YOUR INSTRUCTIONS
The expected output is the full set of entries, retyped verbatim, pictures excluded.

BEGIN WORKING DATA

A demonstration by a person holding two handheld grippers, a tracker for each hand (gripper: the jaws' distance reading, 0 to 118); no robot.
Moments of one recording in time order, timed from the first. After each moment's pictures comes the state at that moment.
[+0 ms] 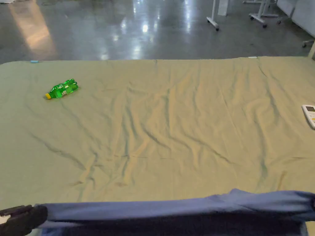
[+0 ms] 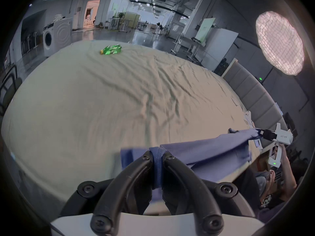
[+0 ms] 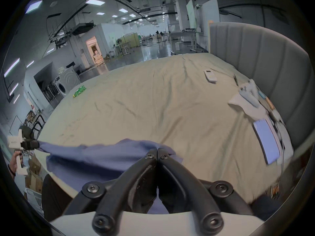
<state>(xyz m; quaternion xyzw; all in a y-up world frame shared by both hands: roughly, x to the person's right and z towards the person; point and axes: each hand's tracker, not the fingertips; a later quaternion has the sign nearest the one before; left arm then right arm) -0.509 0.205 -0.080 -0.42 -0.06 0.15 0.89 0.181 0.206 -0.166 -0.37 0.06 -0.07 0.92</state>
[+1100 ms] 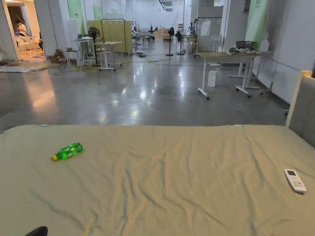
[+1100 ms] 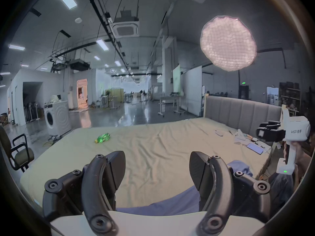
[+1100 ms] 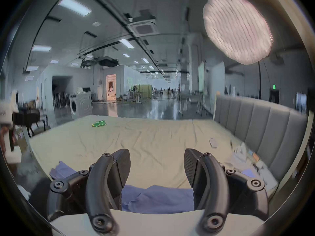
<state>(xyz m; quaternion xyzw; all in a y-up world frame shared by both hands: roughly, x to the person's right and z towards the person) -0.360 0.318 -0.011 -0.08 -0.07 -0.03 0.99 0.054 0.296 -0.039 -0.08 0.10 0.06 0.99</state>
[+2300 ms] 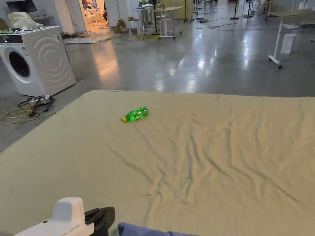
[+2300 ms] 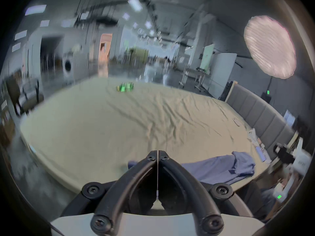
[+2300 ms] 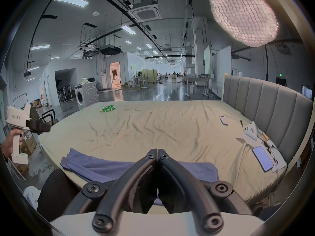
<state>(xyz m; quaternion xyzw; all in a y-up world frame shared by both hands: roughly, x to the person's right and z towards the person) -0.476 0.248 -0.033 -0.30 0.02 0.15 0.94 0.035 0.254 -0.028 -0.18 0.12 0.01 0.98</state>
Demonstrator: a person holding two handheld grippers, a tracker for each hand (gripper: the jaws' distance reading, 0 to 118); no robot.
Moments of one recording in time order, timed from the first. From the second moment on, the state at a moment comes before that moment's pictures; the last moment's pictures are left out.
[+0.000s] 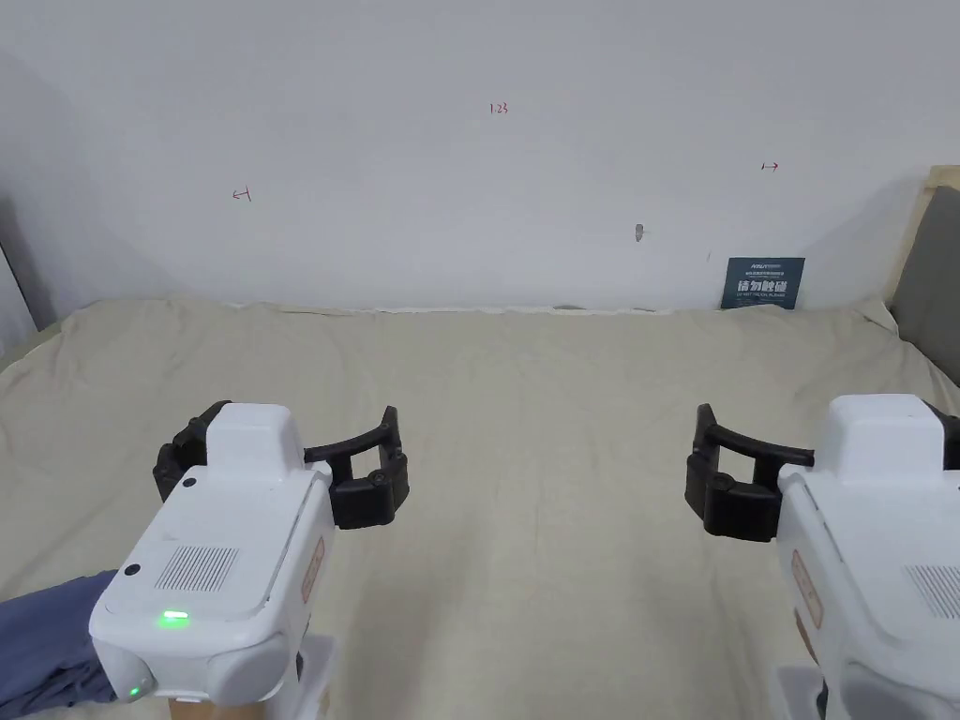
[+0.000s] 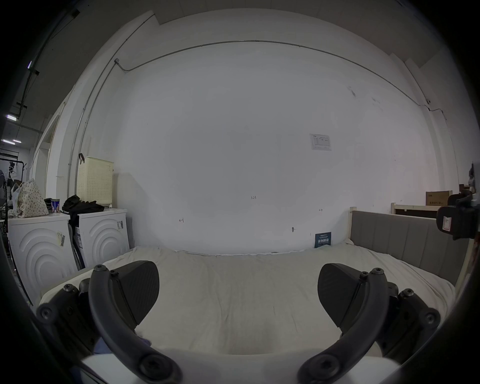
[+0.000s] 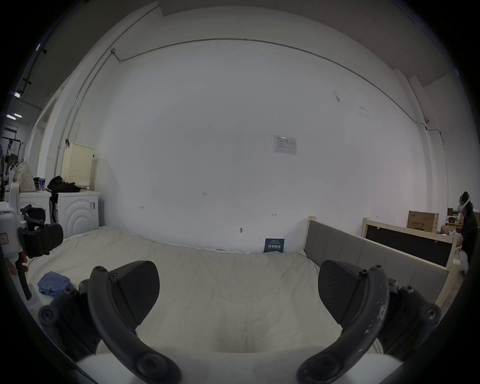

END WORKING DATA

SOLUTION TO THIS TASK
A demonstration by a person holding two handheld grippers, a tracker for each hand (gripper: the jaws' distance reading, 0 to 118); no robot.
Moments of one recording in time order, timed from the first. After each moment's pictures comes the state at that moment.
[+0 ms] 
[+0 ms] 
[+0 ms] 
<state>(xyz m; quaternion xyzw; all in a y-up world frame shared by both hands: roughly, x to the person's right and z towards the person; point and axes: each hand's tracker, not the fingertips; a later quaternion has the sign nearest the one before; left arm then right arm) -0.509 0.205 -0.080 -0.42 -0.06 0.15 0.89 0.181 0.206 -0.166 -0.37 0.06 -0.07 0.92</state>
[+1100 ms] 
[+1100 ms] 
[+1100 ms] 
<state>(xyz m; quaternion xyzw; all in a y-up world frame shared by both hands: roughly, x to the person's right and z towards the person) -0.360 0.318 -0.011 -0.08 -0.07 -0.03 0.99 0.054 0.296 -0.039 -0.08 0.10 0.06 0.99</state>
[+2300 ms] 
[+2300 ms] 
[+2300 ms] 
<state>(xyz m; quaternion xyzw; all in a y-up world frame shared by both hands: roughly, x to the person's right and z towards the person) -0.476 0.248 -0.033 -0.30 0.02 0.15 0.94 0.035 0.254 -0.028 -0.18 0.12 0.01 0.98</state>
Demonstrator: a person holding two handheld grippers, a tracker for each hand (gripper: the jaws' distance reading, 0 to 118); no robot.
Moments of one recording in time order, timed from the first. From the second moment on, the state at a moment comes before that moment's pictures; the last moment's pictures are left out.
[+0.000s] 
[+0.000s] 
[+0.000s] 

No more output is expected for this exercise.